On the RC Grid, in the /home/databases/dealscan directory, are a set of 22 SAS data sets which correspond to those tables found in the Schema. Those tables are also available in Stata format and can be found in the stata subdirectory. The variable names should in the SAS/Stata data sets should be the same as those found in their corresponding tables on the Schema (this can be easily confirmed in SAS via a Proc Contents).

There is a README file in /home/databases/dealscan that essentially outlines what is described herein.

Finding WRDS SAS Data Set Layouts & Variable Information

How to find WRDS SAS data set layouts

  1. Log on to the WRDS web site
  2. Select Support
  3. Select Dataset List (under the Data Contents section)
  4. Scroll down until you find the name of the Database of interest and select it
  5. Scroll through the list of available tables and select the one of interest. A table will be displayed which describes the contents of the SAS data set plus a typically not very insightful description of the variables.

How to find additional variable description information

  1. Log on to the WRDS web site
  2. Select Support
  3. Select Data Vendor Manuals (under the Data Contents section)
  4. Select the appropriate data set. The value of the manual and the ease of use varies across vendors.

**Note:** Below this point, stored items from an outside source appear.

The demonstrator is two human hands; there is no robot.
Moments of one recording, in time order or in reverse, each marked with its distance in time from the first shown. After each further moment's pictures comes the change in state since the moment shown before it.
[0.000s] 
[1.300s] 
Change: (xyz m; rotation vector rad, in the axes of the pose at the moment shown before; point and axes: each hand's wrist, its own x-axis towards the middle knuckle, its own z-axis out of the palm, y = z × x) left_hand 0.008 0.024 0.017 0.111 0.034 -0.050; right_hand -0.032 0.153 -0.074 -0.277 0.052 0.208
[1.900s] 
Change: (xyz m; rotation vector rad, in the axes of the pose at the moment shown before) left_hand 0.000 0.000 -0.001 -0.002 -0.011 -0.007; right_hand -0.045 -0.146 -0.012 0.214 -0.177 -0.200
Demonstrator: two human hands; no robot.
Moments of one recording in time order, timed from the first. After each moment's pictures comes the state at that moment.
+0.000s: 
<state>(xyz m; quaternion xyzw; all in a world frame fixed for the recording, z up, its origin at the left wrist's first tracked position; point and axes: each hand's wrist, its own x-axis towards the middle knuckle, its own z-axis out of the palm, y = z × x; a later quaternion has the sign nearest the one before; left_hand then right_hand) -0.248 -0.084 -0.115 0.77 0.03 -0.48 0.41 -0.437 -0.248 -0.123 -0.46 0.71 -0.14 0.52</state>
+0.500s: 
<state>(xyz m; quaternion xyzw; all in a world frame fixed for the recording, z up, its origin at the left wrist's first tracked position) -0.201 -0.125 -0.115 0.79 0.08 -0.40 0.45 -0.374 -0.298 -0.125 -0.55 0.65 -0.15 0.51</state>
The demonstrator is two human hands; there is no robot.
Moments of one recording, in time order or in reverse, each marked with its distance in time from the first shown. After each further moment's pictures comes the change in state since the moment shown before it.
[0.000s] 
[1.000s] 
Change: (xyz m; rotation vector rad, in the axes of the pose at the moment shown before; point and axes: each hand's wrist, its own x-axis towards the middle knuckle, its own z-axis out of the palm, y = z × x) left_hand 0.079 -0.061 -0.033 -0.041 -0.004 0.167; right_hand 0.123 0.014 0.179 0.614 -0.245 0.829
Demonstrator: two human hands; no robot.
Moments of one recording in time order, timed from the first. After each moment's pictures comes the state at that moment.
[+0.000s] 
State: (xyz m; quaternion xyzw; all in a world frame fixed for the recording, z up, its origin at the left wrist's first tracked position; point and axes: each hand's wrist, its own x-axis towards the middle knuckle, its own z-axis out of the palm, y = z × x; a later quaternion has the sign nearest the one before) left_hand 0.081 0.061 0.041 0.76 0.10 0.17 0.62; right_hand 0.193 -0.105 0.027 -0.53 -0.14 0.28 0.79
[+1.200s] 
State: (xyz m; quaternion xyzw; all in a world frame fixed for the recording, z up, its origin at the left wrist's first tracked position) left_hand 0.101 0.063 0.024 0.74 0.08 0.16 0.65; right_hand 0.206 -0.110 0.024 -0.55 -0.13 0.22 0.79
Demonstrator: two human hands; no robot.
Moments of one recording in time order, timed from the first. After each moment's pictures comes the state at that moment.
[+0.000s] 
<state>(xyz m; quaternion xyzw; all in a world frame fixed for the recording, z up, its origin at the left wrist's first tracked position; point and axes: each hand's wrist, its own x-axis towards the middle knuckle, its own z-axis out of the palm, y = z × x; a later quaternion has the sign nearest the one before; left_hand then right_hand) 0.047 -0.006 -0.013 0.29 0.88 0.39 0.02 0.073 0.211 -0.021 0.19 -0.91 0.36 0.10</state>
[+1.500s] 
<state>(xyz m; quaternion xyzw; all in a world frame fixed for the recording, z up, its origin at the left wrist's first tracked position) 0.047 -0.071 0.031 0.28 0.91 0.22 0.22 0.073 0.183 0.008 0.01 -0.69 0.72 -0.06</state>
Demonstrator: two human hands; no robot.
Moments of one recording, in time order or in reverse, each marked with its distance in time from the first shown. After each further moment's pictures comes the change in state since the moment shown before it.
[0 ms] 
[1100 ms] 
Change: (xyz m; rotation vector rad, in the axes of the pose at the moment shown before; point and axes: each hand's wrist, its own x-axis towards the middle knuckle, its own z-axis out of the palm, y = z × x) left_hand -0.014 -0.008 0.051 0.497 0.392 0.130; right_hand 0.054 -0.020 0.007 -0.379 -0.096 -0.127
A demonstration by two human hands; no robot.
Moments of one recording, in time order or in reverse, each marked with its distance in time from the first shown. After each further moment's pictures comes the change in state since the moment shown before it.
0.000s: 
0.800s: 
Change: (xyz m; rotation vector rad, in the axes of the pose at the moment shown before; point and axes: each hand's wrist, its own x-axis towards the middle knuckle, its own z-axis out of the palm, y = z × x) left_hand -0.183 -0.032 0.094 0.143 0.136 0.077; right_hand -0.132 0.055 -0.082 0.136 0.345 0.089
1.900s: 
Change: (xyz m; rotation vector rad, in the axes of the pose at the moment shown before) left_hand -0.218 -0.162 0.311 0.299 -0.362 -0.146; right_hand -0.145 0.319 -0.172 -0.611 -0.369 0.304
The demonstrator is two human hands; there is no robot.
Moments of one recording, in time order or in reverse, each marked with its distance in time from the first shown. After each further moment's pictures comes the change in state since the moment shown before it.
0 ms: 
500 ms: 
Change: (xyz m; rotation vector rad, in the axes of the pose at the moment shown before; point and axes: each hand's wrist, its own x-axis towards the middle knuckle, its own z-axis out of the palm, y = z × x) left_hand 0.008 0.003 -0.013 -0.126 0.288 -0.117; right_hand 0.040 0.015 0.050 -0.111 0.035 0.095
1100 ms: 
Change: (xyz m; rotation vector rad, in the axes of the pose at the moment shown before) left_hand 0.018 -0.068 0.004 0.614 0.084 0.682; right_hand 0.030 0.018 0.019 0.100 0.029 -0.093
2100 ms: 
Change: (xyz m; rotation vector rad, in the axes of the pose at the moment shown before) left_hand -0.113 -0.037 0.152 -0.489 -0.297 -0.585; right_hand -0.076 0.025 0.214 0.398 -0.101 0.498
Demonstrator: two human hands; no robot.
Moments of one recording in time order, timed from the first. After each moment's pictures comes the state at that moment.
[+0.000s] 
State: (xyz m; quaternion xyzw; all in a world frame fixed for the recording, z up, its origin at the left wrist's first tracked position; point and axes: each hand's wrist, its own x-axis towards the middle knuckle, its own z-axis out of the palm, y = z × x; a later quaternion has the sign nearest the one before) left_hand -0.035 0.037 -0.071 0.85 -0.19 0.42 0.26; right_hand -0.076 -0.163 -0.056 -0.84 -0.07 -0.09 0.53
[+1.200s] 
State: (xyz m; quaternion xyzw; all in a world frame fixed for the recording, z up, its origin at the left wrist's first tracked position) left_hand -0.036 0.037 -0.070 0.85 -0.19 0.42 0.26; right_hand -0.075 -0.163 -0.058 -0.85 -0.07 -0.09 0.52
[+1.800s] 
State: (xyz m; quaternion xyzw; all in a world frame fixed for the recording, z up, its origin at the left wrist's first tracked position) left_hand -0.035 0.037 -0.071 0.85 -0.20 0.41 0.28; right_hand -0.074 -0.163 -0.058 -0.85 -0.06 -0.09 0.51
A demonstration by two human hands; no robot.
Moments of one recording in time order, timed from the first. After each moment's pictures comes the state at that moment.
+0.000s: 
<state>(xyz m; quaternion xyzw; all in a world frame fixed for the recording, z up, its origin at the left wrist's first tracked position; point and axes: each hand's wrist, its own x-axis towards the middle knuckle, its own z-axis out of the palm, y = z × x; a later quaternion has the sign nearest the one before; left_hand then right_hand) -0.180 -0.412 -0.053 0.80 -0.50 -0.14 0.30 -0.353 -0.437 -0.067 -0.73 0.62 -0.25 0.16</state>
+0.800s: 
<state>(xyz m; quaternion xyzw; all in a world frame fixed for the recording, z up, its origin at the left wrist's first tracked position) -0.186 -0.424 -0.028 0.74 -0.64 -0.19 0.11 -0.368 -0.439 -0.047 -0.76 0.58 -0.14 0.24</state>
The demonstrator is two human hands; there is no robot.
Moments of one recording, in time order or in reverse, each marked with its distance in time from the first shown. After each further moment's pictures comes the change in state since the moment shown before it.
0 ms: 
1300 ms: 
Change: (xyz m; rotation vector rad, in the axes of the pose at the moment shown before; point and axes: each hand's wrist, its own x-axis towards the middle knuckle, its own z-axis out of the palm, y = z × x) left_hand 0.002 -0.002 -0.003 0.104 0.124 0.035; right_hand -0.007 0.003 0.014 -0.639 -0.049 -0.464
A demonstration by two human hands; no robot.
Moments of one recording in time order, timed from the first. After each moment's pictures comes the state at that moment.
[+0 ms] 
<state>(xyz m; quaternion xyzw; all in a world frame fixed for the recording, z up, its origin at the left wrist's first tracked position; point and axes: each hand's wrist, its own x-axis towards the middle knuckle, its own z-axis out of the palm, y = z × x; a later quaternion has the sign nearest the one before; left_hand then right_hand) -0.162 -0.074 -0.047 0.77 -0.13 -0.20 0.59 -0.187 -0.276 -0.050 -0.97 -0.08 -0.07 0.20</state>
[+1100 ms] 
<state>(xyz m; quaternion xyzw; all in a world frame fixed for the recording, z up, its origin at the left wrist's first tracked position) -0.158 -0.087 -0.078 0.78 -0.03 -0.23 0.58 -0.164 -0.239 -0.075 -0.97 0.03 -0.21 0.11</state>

An example of using Compustat:

  • Select Compustat
  • Select Compustat Online Manual
  • Select the Search tab, type in the variable name found in the table layout, press ENTER. This will give you a list of all references within the Compustat manual for that variable name. Since you are entering a specific variable name this usually resolves to a single item, the selection of which takes you to the page which describes the variable. Do this for each variable of interest.